Monday 6 May 2013

Week 10 Readings - Benjamin Isakhan, Orientalism and the Australian News Media.


By Laura Green


I thought Isakhan’s chapter was very interesting. I agree that through many Western news outlets, Islam and Muslims are demonized as the “other”. However, I think many people would assume this has stemmed from the 9/11 terrorist attacks, but, Isakhan makes the interesting point that this demonization was evident even before 9/11. Other scholars have suggested the same of Australian news; Nahid Kabir gives multiple examples of how the news negatively targeted Islam, even before the events of 9/11 started to dominate world news, in his article “Representation of Islam and Muslims in the Australian Media, 2001-2005”. One of which is the way in early 2001, that the Australian news linked female genital mutilation to Islam synonymously, ignoring that it is a practice tied more to cultural background than to religious belief (Kabir, 2006: 314-315).

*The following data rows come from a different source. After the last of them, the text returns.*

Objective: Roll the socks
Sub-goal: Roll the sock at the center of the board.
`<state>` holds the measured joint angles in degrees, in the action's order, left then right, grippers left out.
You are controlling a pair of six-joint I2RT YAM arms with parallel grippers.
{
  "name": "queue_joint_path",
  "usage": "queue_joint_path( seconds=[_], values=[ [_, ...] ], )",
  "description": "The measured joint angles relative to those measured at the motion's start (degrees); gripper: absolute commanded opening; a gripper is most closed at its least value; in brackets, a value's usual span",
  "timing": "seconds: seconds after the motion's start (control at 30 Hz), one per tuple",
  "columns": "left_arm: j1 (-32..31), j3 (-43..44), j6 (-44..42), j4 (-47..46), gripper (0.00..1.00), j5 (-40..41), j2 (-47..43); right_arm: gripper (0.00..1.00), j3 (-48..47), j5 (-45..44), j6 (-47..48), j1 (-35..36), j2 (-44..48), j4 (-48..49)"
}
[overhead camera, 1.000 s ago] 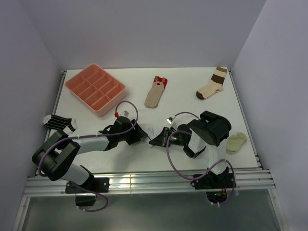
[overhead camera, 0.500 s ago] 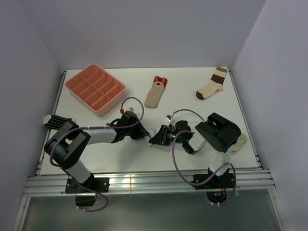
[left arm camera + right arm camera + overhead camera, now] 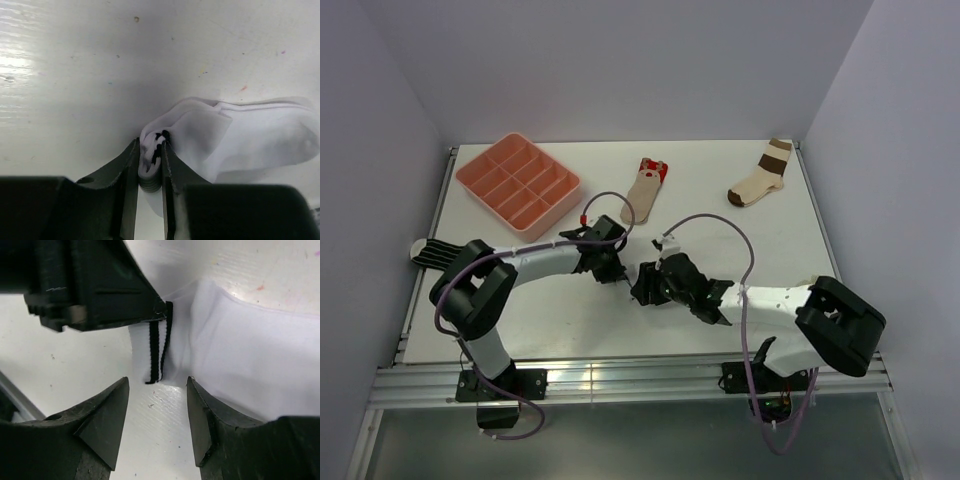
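My left gripper (image 3: 150, 142) is shut on the bunched cuff of the white sock (image 3: 250, 140), whose black bands show between the jaws. The rest of that sock lies flat on the table to the right. My right gripper (image 3: 157, 385) stands open just in front of the banded cuff (image 3: 156, 352), touching nothing; the white sock (image 3: 250, 355) lies beyond its right finger. In the top view the left gripper (image 3: 615, 268) and the right gripper (image 3: 642, 286) meet mid-table. The tan sock with a red end (image 3: 642, 195) lies at the back, and the striped sock (image 3: 435, 250) lies at the left edge.
A pink compartment tray (image 3: 518, 185) sits at the back left. A cream sock with brown bands (image 3: 762, 175) lies at the back right. The right arm (image 3: 790, 305) stretches low across the near right of the table.
My right gripper has opened and let go of the white sock's cuff. My left gripper has closed on it. Both arms have reached further toward the table's middle.
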<state>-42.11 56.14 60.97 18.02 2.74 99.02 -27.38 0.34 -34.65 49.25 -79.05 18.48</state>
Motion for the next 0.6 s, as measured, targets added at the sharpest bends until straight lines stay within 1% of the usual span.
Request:
queue_joint_path(
  seconds=[0.13, 0.27, 0.43, 0.6],
  values=[
    [-0.1, 3.6, -1.8, 5.9, 0.14, 1.6, 1.4, 0.57, -3.1, -10.0, 4.5, 6.0, 1.5, -4.9],
    [-0.2, 6.4, -3.1, 9.3, 0.14, 1.8, 3.0, 0.57, -5.9, -17.0, 8.3, 10.5, 0.8, -7.2],
    [-0.2, 8.1, -3.8, 11.4, 0.15, 1.7, 4.0, 0.57, -10.0, -22.5, 12.4, 15.9, -4.2, -7.1],
    [-0.2, 8.6, -4.5, 12.0, 0.14, 1.7, 4.3, 0.55, -13.8, -26.3, 14.8, 19.1, -11.3, -7.2]
  ],
)
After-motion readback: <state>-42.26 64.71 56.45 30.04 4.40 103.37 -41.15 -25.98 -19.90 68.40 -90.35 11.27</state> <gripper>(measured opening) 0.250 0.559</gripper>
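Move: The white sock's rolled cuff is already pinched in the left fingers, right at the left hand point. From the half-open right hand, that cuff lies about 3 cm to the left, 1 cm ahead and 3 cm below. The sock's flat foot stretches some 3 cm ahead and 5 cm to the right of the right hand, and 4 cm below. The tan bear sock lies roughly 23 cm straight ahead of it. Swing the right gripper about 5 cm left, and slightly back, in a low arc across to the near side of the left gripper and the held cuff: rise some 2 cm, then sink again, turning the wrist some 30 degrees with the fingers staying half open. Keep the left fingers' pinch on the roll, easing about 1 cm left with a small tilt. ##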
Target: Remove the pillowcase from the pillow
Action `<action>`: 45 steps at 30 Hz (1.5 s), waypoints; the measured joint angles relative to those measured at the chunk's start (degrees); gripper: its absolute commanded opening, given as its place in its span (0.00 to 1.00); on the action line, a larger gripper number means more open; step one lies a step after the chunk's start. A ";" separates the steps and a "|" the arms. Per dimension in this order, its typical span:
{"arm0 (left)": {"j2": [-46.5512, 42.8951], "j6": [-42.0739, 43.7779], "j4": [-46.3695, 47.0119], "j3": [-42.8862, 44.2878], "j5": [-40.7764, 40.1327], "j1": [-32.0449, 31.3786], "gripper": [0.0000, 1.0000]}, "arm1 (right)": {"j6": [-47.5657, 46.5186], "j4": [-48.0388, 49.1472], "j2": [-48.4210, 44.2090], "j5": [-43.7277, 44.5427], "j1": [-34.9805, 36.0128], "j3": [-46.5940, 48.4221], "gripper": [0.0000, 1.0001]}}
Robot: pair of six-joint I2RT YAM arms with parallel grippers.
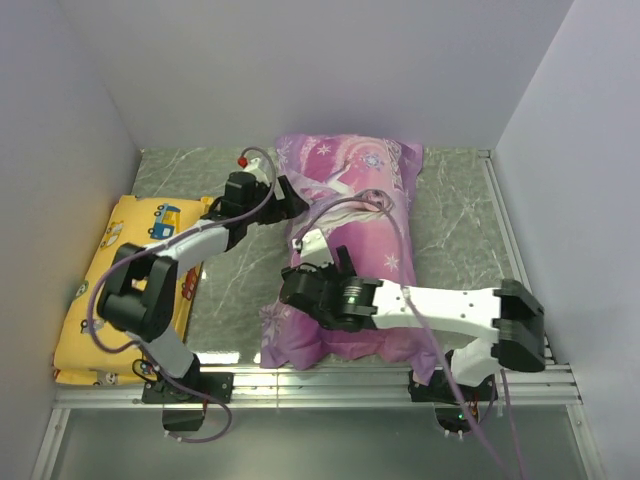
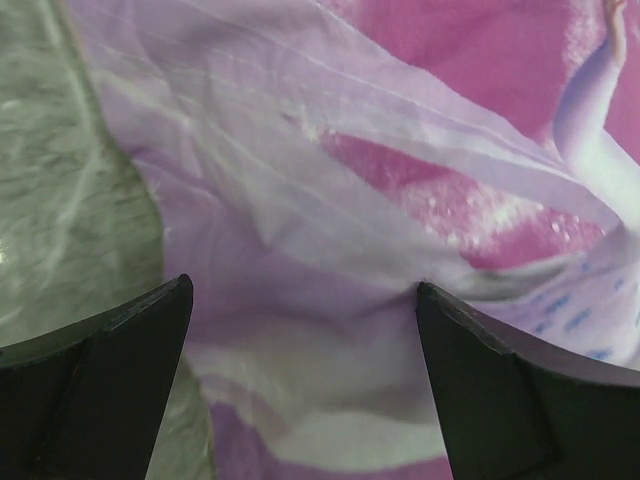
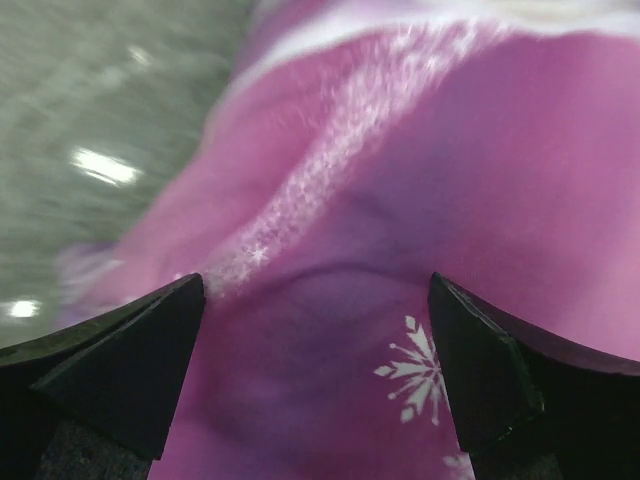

Isakhan suggests the representation of Islam in the Australian media, which is similar to many other Western countries, displays a continuation of what Edward Said called “orientalism”.  He makes his argument very convincingly, through pointing out the racial bias of the Australian news media throughout its history in its coverage of Indigenous and Asian peoples. I had previously not thought about the link between the way Islam is presented in todays news and how other cultures have been depicted in the past. However, after reading Isakhan’s article I think there is a clear case to say that orientalist ideals are visible in the Australian news medias history, and they have been carried forward even into the present day.

 References:

Nahid Kabir, “Representation of Islam and Muslims in Australian Media, 2001-2005”, Journal of Muslim Minority Affairs 26, no. 3 (2006): 313-328.

Benjamin Isakhan, “Orientalism and the Australian News Media: Origins and Questions”, in Islam and the Australian News Media, Halim Rane; Jacqui Ewart Mohamad Abdalla, eds., (Carlton: Melbourne University Publishing, 2010): 3-25.